Strategy: Use specific information gathered during sales calls to address main objections without coming across as negative. Any press you’ve obtained or industry intelligence that proves your worth can be helpful here.
Success metric: Count actions such as signing up for your trial or upgrades to determine the success of this campaign.
Promotional nurturing can help move prospects across the finish line with a limited time, exclusive offer that encourages them to act now.
Purpose: Promotional nurturing helps you close a sale when you are in the purchase stage of the cycle.
Strategy: If you’re working with a big account that could significantly impact your business, offer special pricing or access to upgraded features based on what you know their needs are. For smaller accounts, adding a discount to your email nurture toward the end of the trial stage can inspire users to upgrade.
Success metric: For account-based selling, assess how many times you are able to close the sale. For product qualified leads, review how often your discount code has been used.
Your goal should be to help your customer get the value they are seeking faster by sending the right message at the right time.
How to Assess & Redesign Your Nurture Strategy
Improving your nurture strategy starts with assessing user behavior to identify where you can aid with value realization.
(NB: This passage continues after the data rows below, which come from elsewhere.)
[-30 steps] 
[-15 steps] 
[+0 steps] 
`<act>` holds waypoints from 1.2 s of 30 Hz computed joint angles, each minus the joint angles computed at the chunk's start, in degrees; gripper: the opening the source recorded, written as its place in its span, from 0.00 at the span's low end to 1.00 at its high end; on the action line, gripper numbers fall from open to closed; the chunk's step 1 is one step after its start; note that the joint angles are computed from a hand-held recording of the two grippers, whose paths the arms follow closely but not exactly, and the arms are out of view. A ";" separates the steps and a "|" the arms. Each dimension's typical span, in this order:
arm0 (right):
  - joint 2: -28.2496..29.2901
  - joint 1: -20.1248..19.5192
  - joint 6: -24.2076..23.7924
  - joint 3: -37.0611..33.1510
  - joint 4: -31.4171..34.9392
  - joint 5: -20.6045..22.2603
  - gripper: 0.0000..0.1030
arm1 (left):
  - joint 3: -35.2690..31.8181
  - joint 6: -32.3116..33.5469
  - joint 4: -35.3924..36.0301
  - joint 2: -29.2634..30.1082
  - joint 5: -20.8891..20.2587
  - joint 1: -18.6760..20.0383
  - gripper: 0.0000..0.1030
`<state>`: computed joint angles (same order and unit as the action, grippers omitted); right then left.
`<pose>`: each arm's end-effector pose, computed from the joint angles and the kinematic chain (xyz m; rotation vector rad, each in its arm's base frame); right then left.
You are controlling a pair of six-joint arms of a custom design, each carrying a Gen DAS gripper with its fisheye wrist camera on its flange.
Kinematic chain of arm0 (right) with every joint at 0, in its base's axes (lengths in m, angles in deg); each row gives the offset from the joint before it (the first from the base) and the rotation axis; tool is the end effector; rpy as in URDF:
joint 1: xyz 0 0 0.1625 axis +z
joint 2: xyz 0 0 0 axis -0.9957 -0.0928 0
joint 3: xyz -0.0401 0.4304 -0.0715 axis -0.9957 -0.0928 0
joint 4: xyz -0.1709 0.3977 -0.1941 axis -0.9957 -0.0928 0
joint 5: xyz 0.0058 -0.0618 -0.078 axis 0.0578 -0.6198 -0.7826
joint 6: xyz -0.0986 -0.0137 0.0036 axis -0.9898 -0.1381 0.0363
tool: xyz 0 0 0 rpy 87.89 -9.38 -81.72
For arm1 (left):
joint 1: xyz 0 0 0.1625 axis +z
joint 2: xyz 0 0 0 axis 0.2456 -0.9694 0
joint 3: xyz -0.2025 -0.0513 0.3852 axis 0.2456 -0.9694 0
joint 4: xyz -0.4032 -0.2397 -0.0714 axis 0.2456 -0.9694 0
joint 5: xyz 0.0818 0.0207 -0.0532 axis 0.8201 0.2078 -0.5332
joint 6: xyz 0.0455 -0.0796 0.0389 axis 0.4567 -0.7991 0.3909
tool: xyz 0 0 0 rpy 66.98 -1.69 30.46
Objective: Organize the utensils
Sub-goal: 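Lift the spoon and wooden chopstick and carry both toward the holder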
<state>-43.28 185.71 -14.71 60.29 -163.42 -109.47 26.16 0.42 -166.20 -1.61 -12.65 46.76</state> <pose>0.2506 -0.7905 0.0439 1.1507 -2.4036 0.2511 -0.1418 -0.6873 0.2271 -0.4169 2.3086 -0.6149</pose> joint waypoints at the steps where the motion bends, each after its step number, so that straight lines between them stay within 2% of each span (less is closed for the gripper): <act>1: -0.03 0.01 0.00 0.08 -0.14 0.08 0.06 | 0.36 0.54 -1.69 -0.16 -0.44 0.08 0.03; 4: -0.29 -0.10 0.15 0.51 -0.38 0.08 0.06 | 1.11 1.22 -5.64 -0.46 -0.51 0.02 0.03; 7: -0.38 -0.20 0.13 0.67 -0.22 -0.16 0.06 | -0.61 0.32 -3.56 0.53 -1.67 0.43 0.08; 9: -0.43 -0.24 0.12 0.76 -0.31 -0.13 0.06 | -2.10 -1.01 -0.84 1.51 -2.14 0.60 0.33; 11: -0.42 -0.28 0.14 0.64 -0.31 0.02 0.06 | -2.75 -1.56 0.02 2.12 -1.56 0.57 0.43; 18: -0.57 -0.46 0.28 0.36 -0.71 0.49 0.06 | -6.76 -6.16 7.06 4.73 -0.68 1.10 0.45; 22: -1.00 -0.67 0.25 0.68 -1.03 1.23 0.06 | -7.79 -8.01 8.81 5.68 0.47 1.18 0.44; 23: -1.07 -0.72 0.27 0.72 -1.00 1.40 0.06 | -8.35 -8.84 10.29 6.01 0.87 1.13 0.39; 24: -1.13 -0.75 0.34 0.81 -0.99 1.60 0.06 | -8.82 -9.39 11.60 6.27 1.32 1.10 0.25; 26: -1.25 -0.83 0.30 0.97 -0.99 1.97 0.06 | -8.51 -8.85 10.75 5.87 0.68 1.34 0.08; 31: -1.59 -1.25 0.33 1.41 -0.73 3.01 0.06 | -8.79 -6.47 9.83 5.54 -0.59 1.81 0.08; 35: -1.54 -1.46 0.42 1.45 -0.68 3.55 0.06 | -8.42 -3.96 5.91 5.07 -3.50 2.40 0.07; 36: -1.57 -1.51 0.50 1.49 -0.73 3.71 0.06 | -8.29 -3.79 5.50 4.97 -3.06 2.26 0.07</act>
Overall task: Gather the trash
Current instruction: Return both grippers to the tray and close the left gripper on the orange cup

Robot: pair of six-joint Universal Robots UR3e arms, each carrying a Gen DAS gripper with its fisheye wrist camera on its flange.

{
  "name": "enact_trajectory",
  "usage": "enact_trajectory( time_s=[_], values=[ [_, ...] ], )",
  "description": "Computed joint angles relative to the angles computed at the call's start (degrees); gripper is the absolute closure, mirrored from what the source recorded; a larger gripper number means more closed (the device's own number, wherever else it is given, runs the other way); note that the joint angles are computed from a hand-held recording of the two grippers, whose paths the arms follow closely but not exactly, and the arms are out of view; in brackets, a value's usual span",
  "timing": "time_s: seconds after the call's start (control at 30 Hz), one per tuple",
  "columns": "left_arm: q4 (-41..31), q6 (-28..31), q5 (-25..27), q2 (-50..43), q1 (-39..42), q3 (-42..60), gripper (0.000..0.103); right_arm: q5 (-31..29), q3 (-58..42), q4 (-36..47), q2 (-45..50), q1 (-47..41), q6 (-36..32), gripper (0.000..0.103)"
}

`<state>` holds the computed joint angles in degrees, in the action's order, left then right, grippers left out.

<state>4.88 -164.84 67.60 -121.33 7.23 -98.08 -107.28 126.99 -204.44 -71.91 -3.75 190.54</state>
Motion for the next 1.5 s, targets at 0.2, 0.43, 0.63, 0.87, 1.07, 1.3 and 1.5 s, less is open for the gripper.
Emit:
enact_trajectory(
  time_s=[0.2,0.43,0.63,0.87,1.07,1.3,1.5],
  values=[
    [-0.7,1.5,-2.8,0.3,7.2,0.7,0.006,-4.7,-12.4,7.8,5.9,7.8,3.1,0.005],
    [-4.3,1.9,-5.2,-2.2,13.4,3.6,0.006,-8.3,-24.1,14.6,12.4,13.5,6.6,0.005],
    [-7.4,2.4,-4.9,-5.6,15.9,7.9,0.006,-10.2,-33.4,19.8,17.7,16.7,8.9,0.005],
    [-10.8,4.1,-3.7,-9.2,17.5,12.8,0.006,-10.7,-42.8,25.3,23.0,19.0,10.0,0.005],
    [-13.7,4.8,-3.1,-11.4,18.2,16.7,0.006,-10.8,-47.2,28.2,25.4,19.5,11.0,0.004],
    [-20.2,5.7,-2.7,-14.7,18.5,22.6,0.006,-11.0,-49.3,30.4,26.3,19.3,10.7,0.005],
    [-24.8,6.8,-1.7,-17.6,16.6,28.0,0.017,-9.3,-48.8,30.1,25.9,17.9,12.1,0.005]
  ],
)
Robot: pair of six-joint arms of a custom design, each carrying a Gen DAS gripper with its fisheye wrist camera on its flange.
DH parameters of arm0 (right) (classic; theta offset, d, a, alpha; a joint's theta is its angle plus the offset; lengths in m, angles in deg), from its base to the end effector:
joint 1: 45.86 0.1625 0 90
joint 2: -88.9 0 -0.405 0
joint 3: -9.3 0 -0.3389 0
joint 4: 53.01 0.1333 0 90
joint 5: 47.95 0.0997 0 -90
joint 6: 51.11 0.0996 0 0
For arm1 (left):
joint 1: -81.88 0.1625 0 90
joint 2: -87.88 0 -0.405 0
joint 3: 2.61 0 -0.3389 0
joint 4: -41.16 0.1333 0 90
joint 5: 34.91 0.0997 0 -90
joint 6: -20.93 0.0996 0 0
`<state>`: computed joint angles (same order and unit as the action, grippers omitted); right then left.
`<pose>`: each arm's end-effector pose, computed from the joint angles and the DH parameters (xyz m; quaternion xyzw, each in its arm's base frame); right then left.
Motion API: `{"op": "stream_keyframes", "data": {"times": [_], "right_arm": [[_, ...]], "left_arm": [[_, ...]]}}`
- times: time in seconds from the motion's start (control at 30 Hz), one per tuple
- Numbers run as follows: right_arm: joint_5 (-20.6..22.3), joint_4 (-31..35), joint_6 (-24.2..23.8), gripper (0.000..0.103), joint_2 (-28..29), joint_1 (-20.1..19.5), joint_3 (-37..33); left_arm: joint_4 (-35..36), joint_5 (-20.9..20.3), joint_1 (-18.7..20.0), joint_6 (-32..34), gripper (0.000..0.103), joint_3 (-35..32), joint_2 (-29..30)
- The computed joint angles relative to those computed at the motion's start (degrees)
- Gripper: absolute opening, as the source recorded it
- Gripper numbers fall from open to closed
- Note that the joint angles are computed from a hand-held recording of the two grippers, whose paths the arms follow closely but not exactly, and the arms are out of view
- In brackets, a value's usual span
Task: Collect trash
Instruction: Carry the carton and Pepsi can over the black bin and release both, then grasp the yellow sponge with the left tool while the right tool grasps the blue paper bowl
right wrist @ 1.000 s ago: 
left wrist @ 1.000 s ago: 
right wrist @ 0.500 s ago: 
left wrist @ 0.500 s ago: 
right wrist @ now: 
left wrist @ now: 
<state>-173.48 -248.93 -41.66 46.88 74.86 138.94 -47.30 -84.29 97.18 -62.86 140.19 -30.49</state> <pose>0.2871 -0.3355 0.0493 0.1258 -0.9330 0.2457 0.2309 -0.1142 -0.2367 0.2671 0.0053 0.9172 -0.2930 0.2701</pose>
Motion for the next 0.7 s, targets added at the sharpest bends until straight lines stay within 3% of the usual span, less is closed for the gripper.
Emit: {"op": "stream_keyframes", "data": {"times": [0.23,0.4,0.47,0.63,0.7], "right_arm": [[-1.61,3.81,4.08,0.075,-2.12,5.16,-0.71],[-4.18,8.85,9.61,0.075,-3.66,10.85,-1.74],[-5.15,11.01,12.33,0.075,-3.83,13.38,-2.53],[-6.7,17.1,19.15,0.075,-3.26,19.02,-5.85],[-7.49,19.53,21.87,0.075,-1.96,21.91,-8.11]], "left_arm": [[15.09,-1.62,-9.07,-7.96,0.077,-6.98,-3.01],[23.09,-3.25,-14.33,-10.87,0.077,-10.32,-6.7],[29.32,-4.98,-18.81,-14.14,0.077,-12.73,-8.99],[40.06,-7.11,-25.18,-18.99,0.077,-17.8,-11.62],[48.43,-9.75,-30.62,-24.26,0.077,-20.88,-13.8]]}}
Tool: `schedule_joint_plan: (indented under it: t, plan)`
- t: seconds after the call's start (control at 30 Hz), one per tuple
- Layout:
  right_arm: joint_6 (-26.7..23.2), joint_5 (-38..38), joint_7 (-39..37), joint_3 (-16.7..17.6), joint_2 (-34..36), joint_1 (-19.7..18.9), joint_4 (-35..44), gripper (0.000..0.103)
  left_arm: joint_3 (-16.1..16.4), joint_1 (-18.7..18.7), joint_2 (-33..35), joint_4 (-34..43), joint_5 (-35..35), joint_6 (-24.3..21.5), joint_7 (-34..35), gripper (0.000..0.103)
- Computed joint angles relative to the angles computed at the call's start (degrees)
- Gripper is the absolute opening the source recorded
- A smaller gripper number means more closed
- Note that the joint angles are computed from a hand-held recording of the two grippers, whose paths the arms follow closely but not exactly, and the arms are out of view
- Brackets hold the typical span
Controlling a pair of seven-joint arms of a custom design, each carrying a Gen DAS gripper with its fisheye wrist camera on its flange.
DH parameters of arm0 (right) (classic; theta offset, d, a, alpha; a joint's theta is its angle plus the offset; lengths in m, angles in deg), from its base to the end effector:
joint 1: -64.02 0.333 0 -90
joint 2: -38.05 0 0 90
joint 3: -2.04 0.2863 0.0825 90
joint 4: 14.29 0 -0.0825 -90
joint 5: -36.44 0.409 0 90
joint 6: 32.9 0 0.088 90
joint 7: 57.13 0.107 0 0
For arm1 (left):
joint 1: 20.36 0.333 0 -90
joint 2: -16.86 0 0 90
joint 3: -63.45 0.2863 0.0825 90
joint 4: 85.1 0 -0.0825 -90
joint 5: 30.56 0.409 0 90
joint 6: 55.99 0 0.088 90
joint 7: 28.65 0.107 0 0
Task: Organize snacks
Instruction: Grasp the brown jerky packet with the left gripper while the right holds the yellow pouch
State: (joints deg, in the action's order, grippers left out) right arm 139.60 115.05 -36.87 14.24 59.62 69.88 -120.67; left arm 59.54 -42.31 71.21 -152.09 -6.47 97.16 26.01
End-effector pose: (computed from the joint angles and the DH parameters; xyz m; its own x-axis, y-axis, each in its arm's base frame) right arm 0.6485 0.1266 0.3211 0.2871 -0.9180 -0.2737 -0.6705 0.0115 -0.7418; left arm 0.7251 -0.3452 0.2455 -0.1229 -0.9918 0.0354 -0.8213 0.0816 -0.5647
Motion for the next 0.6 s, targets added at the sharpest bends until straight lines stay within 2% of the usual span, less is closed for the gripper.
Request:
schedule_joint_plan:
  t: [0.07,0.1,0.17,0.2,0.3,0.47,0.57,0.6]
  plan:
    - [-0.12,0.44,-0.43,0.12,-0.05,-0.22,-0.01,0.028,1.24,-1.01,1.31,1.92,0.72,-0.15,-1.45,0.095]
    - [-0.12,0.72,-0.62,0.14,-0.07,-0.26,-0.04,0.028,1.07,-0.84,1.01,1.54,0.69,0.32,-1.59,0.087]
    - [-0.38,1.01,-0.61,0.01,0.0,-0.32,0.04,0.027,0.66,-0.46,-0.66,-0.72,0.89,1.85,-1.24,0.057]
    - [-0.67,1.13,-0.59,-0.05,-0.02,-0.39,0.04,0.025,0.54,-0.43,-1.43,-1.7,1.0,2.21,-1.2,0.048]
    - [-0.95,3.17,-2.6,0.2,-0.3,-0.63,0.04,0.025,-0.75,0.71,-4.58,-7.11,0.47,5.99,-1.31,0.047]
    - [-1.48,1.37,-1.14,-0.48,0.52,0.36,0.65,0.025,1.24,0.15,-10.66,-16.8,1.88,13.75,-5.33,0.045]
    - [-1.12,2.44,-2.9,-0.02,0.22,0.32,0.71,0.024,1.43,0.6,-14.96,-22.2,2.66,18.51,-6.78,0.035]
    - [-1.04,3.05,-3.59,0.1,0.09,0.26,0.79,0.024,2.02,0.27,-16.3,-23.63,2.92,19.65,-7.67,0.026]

This might include collating more data on your users so you can do a better job segmenting your nurtures. It could also include competitive research that helps you identify other journeys your users might be experiencing as they compare your service.
Use this research to map your entire customer conversion experience to identify opportunities to increase customer engagement. Then, identify gaps in content and specific trigger points that could reduce the time to value. If you find quick wins, implement these immediately while preparing your campaign overhaul.
The Bottom Line
There are so many ways you can nurture your relationship with your customers to increase engagement, prove your value and turn trial users into paying clients. The key to it all is constantly iterating by using data to understand what your customers are experiencing at each step in the journey. Customizing your messaging to respond to their actions and experiences will help you personalize each nurture touch point, increase customer engagement and prove the value of your product or service.